|
— Все обманывали! Зачем обманывали?.. Я умираю, да?…
Софья Яковлевна дала ему честное слово, что у него никогда 40 с половиной не было, что он просто не разглядел, что ртуть, быть может, поднялась из-за тепла свечи на столике. Он сначала не поверил, потом почти поверил, мысли его смешались, он стал бредить, хриплым шепотом произносил мало понятные немецкие и русские фразы. Ночью опять вызвали профессоров. Они не скрыли от Софьи Яковлевны, что есть непосредственная опасность, что не исключен неблагоприятный исход. Эти слова, благозвучно означавшие смерть, привели ее в ужас. В эту ночь она почти не выходила из спальной. Дежурил в доме и Петр Алексеевич, упорно говоривший, что он был и остается оптимистом.
Мнение Петра Алексеевича оказалось верным. На следующий день больной проснулся, обливаясь потом. Софья Яковлевна сама измерила температуру и не поверила глазам. Новый термометр показывал 36,8! Петр Алексеевич, немного вздремнувший в диванной, радостно объявил, что произошел кризис, кончившийся благополучно. Его заявление подтвердил и приехавший профессор.
— Сердце вчера особенно пошаливало, но теперь все обойдется, — сказал он (это выражение, казавшееся Софье Яковлевне игривым и почему-то семинарским, прежде ее раздражало). Получив от профессора подтверждение, что непосредственной опасности больше нет, Софья Яковлевна вошла в спальную.
— Ну, вот, кончено! Теперь ты перестал быть интересным! Больше ни малейшей опасности нет. Температура тридцать шесть и восемь, ты сам видел. А сорока с половиной никогда и не было, — весело сказала она. «Мысленная резервация» заключалась в том, что выше 40,2 температура действительно не поднималась; Софья Яковлевна не любила лгать на честное слово, даже для успокоения больного. Преодолевая некоторую брезгливость, она поцеловала мужа в мокрый лоб и объявила, что теперь сама хочет отдохнуть. Действительно, она была измучена и волнением, и бессонными ночами, и всего больше той необычной жизнью, которую вела в последние десять дней. Ей хотелось и выспаться, и подумать обо всем по-настоящему. О чем именно, — это ей самой было не вполне ясно.

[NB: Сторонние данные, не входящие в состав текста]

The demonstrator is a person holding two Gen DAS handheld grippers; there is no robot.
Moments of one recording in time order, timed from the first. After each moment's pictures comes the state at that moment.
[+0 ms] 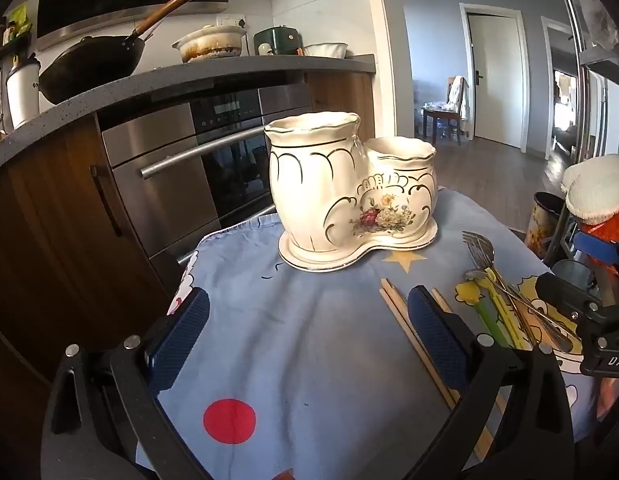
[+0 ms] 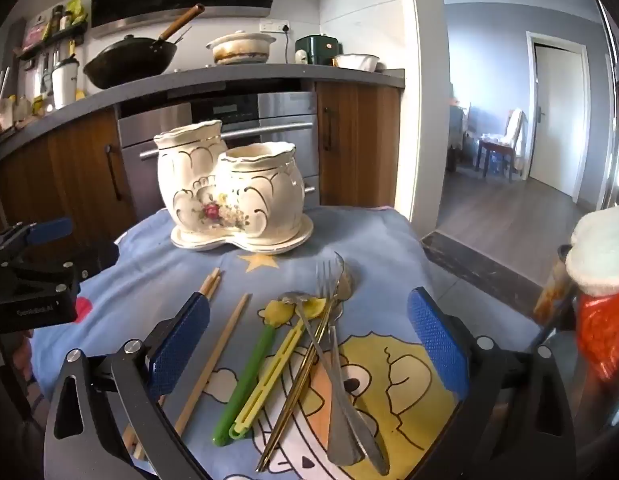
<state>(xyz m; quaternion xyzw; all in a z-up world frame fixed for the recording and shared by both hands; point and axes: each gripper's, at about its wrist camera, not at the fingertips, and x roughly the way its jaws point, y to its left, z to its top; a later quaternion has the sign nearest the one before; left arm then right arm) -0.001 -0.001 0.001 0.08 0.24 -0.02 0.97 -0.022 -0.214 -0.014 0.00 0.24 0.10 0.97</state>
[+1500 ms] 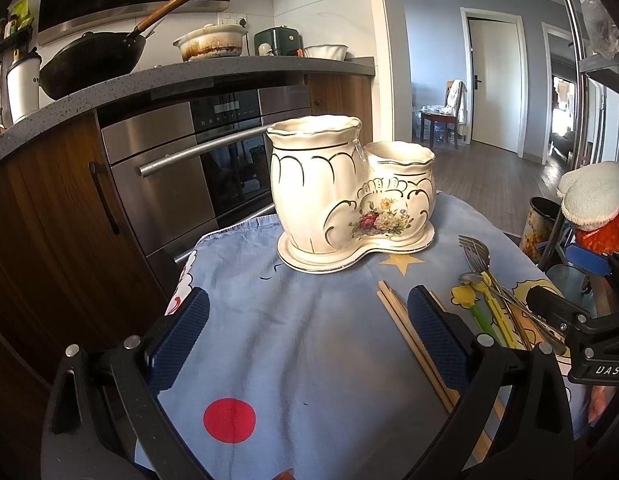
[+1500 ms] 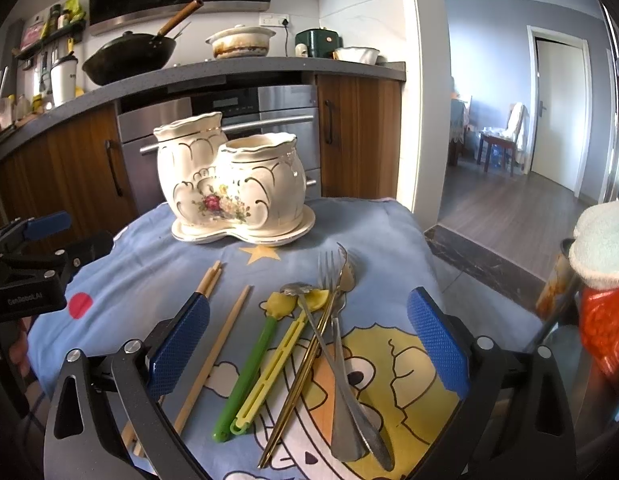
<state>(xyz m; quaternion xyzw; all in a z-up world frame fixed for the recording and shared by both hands) 0.000 0.003 0.001 0.06 0.26 -0.03 0.96 -0.021 -0.215 -0.018 0.00 0.25 0.10 0.96</state>
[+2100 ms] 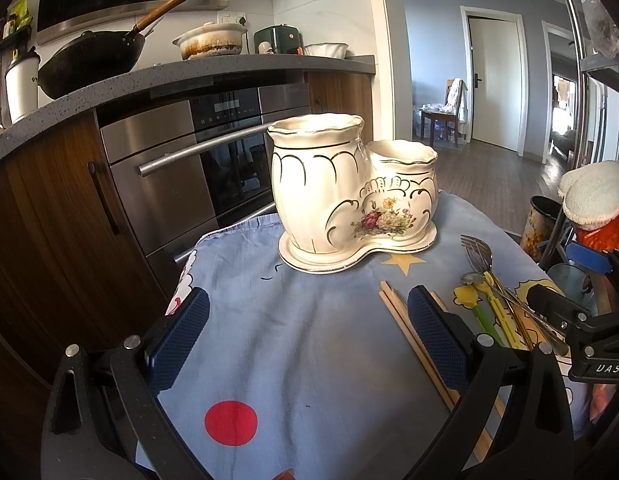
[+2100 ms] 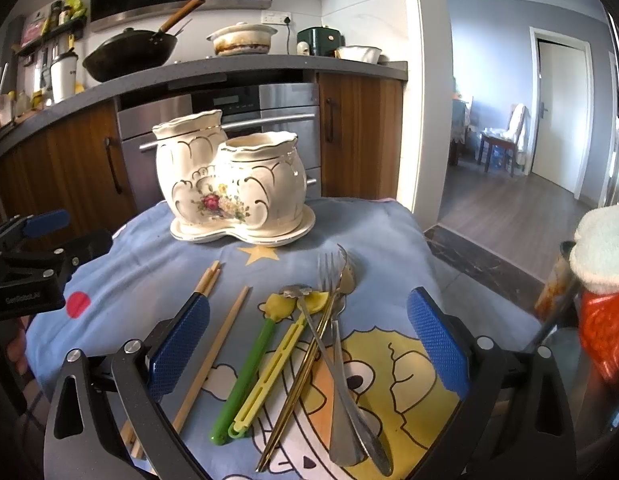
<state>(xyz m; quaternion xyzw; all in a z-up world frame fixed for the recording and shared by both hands) 0.003 0.004 0.000 0.06 0.26 -0.03 0.96 -0.017 -0.214 -0.017 0.00 0.26 0.10 0.96</state>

Черняков бывал теперь в доме сестры каждый день. В прежние времена Михаил Яковлевич лишь забегал к Дюммлерам. Теперь это слово к нему больше не подходило. Общественное положение Чернякова очень поднялось в последний год. Его работа о вечевых собраниях была лестно отмечена в немецкой печати; он готовил новый большой труд и считался на вакансии экстраординарного профессора: должность ему даже была почти обещана, — потребовались, правда, не совсем приятные для его достоинства ходы и просьбы, но он утешал себя тем, что без таких ходов нельзя стать профессором и вообще ничем стать нельзя. Имя Чернякова не менее двух раз в месяц появлялось и в ежедневных газетах. Михаил Яковлевич теперь стал еще самоувереннее. Софья Яковлевна не стыдилась брата; она даже старалась вводить его в такие дома, которые могли быть ему полезными. Черняков вдобавок был тактичен, в политические споры с ретроградами не вступал, а от особенно важных гостей уходил в библиотеку, где любовался прекрасно переплетенными книгами (среди них преобладали политические, исторические и генеалогические труды на немецком языке). Михаил Яковлевич был страстным библиофилом. Он не был завистлив, но вздыхал, глядя на библиотеку Дюммлера. Книги в ней стояли плотными ровными рядами, как стоят книги у людей, которые их не читают.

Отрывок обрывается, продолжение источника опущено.